Discussion in 'Off Topic Discussion' started by Creasy Bear, Dec 8, 2011.
Fuuuuuuuuuuuuuuuuuuuck. This is just bananas.
Disorientation in flight is a killer. I remember sitting in on an IFR flying lesson in a Cessna once, and they put sun visors on the windows so the pilot has to use his instruments. At one point the instructor realized the pilot fucked up, and he pulled the sun visor away to reveal that we were pointed straight down at the ground. Neither the pilot or me had any clue that was happening. You can completely lose your sense of spatial perception. It was fucking scary.
I would hate to fly a commercial airliner. Their thrust to weight ratio is so minuscule that if it even hints at a stall all you can do is dive to gain speed.
Yeah I'll just stick to xplane.
Good against remotes is one thing. Good against a living? That's something else
Yeah, they use those too (it's a long curving visor that lets you see the instruments but not out the window), but in the one I was in, the guy just used one of those elastic visor things you put over your windshield on a hot day.
EDIT: Here's one:
That's fucked up.
There's a great episode of Nova on this. Pretty sure I watched it on Netflix streaming. I now know what pitot tubes are and how important they are to air travel.
edited to add: http://www.netflix.com/WiMovie/70148706
Yup. Pitot tube problems cause some horrific air crashes. Any pilot with half a brain checks those pitot-static ports 8 fucking times before takeoff. I remember one air crash where a mechanic covered up the pitot-static ports with duct tape during repairs or whatever, but he used silver duct tape to improvise, and didn't remove it. On inspection, you look for the bright red thing hanging from it and if you don't see, many times you assume the port is open, especially when the duct tape is the same color as the fuselage. Oopsie.
Actually, that bright silver tape is pretty typical for use in aviation. We used it all the time to cover static ports when checking the pitot-static system (what tells the plane it's altitude and air speed). One port was hooked into the test system, the other sealed with tape. It was a big fucking deal when I was trained on it to make damn sure that tape was completely removed after the test.
What kind of aircraft did you work on? I remember this incident involving a big passenger jet, so the pilot's pre-flight inspections are done from the ground with a flashlight, so you can miss them pretty easily. I think in those cases they use something brightly colored as opposed to silver, but I can't remember exactly. I saw that thing a while ago. My dad got a pilot's license and I was right there with him learning a ton about aviation, and we became huge fans of those air crash investigation shows. NTSB investigators are the shit. That is some real life CSI they pull sometimes.

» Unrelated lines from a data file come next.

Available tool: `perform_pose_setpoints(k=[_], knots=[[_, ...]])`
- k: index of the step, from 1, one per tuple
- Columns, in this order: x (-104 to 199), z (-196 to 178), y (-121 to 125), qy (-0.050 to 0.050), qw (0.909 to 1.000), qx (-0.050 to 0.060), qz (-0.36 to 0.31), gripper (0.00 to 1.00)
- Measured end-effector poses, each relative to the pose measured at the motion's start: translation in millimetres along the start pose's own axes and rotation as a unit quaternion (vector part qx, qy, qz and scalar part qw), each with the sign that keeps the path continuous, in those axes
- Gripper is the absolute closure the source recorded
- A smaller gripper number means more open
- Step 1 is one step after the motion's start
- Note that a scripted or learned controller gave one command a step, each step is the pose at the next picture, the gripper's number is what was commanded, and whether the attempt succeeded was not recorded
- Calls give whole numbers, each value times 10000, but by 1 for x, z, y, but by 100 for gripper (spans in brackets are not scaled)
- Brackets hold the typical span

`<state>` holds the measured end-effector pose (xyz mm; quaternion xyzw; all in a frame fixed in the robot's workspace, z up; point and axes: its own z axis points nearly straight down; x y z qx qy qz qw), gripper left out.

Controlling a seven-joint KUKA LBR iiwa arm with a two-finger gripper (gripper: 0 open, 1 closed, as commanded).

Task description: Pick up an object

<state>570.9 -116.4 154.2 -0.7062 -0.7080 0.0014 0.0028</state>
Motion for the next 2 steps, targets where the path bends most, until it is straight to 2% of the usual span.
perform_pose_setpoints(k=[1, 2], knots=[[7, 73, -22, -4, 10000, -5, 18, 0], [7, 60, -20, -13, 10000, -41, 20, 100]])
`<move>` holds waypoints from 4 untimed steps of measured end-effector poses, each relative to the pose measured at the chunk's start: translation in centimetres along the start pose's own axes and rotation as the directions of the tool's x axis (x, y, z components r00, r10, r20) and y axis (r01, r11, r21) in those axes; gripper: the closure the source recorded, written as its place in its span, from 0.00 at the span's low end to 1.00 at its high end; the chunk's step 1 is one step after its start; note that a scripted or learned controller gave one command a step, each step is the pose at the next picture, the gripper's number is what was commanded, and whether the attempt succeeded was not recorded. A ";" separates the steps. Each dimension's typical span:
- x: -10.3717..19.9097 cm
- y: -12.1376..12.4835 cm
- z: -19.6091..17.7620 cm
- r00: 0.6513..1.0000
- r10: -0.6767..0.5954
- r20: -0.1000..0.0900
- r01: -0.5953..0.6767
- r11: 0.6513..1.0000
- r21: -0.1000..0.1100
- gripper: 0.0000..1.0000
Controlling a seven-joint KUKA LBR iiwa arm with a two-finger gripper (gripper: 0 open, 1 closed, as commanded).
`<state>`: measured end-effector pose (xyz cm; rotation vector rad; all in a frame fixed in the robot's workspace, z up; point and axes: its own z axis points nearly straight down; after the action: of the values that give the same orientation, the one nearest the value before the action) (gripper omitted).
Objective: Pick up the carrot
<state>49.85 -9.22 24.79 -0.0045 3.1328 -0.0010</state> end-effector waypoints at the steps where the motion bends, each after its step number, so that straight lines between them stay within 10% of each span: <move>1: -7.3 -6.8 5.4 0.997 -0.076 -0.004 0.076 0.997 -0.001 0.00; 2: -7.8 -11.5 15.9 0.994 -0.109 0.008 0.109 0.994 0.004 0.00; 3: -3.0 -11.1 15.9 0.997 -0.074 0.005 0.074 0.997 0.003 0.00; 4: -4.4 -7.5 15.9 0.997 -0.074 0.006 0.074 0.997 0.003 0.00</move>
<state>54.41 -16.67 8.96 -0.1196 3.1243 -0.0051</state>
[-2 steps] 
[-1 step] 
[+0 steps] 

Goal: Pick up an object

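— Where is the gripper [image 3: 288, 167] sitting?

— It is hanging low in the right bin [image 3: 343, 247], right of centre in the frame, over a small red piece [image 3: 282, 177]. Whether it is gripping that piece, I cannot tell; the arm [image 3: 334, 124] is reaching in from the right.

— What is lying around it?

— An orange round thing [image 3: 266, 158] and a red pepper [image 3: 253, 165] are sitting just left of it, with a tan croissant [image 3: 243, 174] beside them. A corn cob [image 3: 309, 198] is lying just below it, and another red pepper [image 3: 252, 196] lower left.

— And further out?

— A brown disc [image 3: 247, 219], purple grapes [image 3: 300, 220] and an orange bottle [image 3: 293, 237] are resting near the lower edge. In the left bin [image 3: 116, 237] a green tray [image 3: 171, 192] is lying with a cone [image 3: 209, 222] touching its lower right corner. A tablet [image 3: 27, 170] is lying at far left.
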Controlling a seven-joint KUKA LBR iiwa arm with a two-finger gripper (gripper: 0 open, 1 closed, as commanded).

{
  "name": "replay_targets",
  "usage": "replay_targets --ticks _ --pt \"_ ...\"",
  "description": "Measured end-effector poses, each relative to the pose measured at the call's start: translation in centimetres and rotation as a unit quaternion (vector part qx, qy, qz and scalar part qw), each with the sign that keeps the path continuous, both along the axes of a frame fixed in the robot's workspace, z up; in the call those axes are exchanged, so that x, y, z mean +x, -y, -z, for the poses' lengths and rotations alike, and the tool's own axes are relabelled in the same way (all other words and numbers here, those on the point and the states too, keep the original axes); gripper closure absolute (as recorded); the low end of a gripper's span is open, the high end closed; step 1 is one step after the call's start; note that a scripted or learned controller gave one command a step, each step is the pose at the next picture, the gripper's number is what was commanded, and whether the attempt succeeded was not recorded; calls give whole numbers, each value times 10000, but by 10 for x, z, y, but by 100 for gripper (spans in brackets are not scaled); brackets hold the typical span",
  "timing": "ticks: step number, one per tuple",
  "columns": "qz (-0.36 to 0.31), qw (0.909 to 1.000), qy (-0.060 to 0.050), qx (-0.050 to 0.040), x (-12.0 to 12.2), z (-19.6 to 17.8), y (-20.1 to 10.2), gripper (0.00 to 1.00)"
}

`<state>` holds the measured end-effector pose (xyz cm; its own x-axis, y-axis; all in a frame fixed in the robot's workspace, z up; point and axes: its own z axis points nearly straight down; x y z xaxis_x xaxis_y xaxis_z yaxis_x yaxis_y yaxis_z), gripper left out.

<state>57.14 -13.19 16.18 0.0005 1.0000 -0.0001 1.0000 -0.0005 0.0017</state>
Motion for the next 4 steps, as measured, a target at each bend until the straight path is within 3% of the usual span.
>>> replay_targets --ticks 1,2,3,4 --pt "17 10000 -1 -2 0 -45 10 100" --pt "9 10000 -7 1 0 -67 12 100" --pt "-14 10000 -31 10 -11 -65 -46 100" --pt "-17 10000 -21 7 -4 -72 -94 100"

Relatively small, single-engine. A lot of our preflights were done in near darkness, so the shiny tape actually wasn't always a bad thing when you're checking a bird out with a flashlight.
Here's the funny thing - even if one port is sealed on the pitot-static, it shouldn't disable the entire system. Our small bird had 2 pitot tubes and 2 static ports. One of each could be inop and you would still get readings, they would just be less accurate. It wasn't something we willing let a plane fly with, but if one became blocked or failed mid-flight, it wasn't catastrophic, as long as the pilots had their shit together.
I have too much anxiety to be doing something like that. I'd be constantly worried that I missed something.
Institutional paranoia, and having someone else (or several of them) back checking your work are pretty standard. I wasn't working on commercial aviation, so things were a little different for us. Plus, I mainly worked on non-critical components, so my biggest risk was getting my ass chewed, not getting a crew killed.
The one you're referring to, Aeroperu 603, was one of those examples of why you need to Bobo-level-idiot proof everything. The air carrier I'm with has used colored, textured, pain/dirt resistant masking tape for decades, and it's a shame that they were using something that blended right in - honestly I can definitely see why the captain had not noticed it.
Earlier that year, there was also Birgenair 301, which suffered a similar fate due to both pitot tubes being clogged. In that case, it was due to the fact that the plane was sitting unused for 21 days and some dipshit didn't put covers on the pitots. Some wasps built a nest in them, and the 757 went into the drink shortly after takeoff
Yup, that's the one. Thanks for the info. Now it's all coming back to me. That thing was like a nightmare. They were getting contradictory warnings in the cockpit and they couldn't figure out where they were, or how high or fast they were. Horrifying.
What really happened aboard air france 447...fez?
Yep. We were practically religious about the port covers. Some of them had to wait for the appropriate part to cool (air intake for the engine, pitot tubes, AOA probes) before the covers went on. The rest went on as soon as the bird was shut down and we knew it wasn't flying for at least a day.
just one of the reasons i dont fuck with planes, i have enough trouble remembering to put all the bolts back into a car.